Final answer:
Target enzymes in cell signaling are activated by a guanine nucleotide exchange factor (GEF) that replaces GDP with GTP. The inactivation process typically involves an enzyme with GTPase activity converting GTP back to GDP.
Step-by-step explanation:
In cell signaling, target enzymes are activated by a guanine nucleotide exchange factor (GEF), which facilitates the exchange of a bound guanosine diphosphate (GDP) for GTP (guanosine triphosphate).
Once activated by GTP, these enzymes can lead to various cellular responses, such as the activation of adenylyl cyclase and subsequent production of the second messenger cAMP (cyclic adenosine monophosphate), leading to a cascade of further signaling events, including phosphorylation of substrate molecules by protein kinases.

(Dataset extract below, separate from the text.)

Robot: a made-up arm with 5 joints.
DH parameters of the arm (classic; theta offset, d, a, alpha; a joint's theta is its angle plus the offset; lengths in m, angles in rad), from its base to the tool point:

The inactivation of these target enzymes usually involves GTP hydrolysis, wherein the GTP is converted back to GDP, aided by an enzyme with GTPase activity. This GTP hydrolysis can occur directly on the enzyme or on a separate G protein that is coupled to membrane receptors, known as G-protein-coupled receptors (GPCRs).
Overall, the process of activation and inactivation of such enzymes by GEFs and GTPases ensures precise control of cellular signaling pathways.